TASK: Copy down all of the data underneath, exactly as shown.

*** Opening of GIVEN MATERIAL ***

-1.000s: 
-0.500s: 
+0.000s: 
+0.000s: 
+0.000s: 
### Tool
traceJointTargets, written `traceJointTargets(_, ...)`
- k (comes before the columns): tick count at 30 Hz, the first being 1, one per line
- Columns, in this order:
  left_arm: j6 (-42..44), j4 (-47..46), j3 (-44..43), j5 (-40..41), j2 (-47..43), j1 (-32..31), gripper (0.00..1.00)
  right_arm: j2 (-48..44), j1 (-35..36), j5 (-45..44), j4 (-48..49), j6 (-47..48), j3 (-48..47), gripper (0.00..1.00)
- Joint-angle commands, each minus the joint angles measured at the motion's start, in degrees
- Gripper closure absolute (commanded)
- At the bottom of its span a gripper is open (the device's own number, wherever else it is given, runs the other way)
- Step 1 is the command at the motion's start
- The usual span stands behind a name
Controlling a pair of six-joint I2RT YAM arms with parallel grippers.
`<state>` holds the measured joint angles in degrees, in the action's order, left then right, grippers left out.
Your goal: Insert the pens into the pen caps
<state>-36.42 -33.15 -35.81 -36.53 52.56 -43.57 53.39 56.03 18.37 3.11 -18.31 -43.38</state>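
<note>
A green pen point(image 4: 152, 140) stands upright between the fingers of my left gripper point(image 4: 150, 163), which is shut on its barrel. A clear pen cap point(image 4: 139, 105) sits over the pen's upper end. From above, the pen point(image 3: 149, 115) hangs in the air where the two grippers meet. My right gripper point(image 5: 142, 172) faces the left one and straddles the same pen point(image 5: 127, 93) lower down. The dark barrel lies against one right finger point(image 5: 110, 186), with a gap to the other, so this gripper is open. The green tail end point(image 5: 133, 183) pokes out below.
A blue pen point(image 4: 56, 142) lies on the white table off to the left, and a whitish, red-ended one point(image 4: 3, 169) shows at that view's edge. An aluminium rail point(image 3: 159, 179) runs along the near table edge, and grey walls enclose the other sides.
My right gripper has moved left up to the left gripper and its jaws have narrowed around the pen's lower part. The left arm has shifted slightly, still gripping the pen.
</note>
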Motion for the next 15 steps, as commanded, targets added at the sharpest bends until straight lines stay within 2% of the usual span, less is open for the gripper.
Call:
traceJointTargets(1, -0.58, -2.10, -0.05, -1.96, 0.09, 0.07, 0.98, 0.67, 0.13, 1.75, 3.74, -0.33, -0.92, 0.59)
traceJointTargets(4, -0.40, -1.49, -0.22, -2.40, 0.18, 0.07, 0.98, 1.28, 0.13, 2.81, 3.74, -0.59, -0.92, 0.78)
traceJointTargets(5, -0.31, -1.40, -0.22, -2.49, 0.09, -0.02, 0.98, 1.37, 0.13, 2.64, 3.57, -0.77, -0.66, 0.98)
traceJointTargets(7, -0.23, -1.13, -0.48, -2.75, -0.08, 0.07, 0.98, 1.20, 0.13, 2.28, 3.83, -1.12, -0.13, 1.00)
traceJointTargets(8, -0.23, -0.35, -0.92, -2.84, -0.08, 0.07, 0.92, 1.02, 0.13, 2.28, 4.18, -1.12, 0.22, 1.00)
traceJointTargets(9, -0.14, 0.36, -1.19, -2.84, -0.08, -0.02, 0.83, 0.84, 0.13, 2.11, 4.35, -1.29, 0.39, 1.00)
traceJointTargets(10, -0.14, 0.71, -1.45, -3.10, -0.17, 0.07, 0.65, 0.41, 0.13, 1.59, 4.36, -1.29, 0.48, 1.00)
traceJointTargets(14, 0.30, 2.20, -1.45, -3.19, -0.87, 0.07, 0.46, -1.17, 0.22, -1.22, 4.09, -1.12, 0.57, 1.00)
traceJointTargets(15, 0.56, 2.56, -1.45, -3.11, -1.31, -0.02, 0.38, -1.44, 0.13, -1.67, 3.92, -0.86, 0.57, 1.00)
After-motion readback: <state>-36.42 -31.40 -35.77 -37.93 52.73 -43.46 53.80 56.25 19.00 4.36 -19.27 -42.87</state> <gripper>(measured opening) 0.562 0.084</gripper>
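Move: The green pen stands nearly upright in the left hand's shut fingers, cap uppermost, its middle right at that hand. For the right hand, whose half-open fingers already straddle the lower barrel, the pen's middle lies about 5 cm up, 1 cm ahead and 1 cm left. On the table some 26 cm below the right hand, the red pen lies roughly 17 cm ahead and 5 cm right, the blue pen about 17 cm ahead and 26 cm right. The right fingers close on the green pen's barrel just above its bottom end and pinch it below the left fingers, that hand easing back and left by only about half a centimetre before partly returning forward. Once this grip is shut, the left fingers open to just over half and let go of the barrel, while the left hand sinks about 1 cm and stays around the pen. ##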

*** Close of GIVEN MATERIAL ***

REPLY TO THE TASK:
-1.000s: 
-0.500s: 
+0.000s: 
+0.000s: 
+0.000s: 
### Tool
traceJointTargets, written `traceJointTargets(_, ...)`
- k (comes before the columns): tick count at 30 Hz, the first being 1, one per line
- Columns, in this order:
  left_arm: j6 (-42..44), j4 (-47..46), j3 (-44..43), j5 (-40..41), j2 (-47..43), j1 (-32..31), gripper (0.00..1.00)
  right_arm: j2 (-48..44), j1 (-35..36), j5 (-45..44), j4 (-48..49), j6 (-47..48), j3 (-48..47), gripper (0.00..1.00)
- Joint-angle commands, each minus the joint angles measured at the motion's start, in degrees
- Gripper closure absolute (commanded)
- At the bottom of its span a gripper is open (the device's own number, wherever else it is given, runs the other way)
- Step 1 is the command at the motion's start
- The usual span stands behind a name
Controlling a pair of six-joint I2RT YAM arms with parallel grippers.
`<state>` holds the measured joint angles in degrees, in the action's order, left then right, grippers left out.
Your goal: Insert the pens into the pen caps
<state>-36.42 -33.15 -35.81 -36.53 52.56 -43.57 53.39 56.03 18.37 3.11 -18.31 -43.38</state>
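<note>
A green pen point(image 4: 152, 140) stands upright between the fingers of my left gripper point(image 4: 150, 163), which is shut on its barrel. A clear pen cap point(image 4: 139, 105) sits over the pen's upper end. From above, the pen point(image 3: 149, 115) hangs in the air where the two grippers meet. My right gripper point(image 5: 142, 172) faces the left one and straddles the same pen point(image 5: 127, 93) lower down. The dark barrel lies against one right finger point(image 5: 110, 186), with a gap to the other, so this gripper is open. The green tail end point(image 5: 133, 183) pokes out below.
A blue pen point(image 4: 56, 142) lies on the white table off to the left, and a whitish, red-ended one point(image 4: 3, 169) shows at that view's edge. An aluminium rail point(image 3: 159, 179) runs along the near table edge, and grey walls enclose the other sides.
My right gripper has moved left up to the left gripper and its jaws have narrowed around the pen's lower part. The left arm has shifted slightly, still gripping the pen.
</note>
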Motion for the next 15 steps, as commanded, targets added at the sharpest bends until straight lines stay within 2% of the usual span, less is open for the gripper.
Call:
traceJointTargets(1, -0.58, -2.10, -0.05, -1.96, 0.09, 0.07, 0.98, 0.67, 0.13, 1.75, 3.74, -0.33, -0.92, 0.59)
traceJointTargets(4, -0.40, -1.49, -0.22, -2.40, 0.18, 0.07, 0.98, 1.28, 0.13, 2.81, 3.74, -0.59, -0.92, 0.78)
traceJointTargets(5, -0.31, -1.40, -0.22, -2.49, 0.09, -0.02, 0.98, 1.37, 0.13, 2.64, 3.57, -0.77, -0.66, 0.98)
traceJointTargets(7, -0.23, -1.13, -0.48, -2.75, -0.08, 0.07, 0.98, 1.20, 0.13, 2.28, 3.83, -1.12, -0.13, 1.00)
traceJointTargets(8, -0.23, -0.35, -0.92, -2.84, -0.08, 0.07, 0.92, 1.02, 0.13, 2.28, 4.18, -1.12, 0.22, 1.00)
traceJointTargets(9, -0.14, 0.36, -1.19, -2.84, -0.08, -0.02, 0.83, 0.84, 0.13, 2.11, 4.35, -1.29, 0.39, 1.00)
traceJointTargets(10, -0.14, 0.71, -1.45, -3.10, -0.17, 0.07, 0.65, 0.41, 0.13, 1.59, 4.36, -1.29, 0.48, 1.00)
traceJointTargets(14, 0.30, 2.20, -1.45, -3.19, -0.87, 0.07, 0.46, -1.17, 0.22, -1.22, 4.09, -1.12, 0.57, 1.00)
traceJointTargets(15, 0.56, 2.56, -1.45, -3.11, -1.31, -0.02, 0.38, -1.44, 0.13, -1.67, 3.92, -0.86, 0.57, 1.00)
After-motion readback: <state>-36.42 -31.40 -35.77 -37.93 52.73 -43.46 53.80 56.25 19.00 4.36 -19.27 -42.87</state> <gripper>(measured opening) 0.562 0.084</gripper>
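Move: The green pen stands nearly upright in the left hand's shut fingers, cap uppermost, its middle right at that hand. For the right hand, whose half-open fingers already straddle the lower barrel, the pen's middle lies about 5 cm up, 1 cm ahead and 1 cm left. On the table some 26 cm below the right hand, the red pen lies roughly 17 cm ahead and 5 cm right, the blue pen about 17 cm ahead and 26 cm right. The right fingers close on the green pen's barrel just above its bottom end and pinch it below the left fingers, that hand easing back and left by only about half a centimetre before partly returning forward. Once this grip is shut, the left fingers open to just over half and let go of the barrel, while the left hand sinks about 1 cm and stays around the pen. ##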

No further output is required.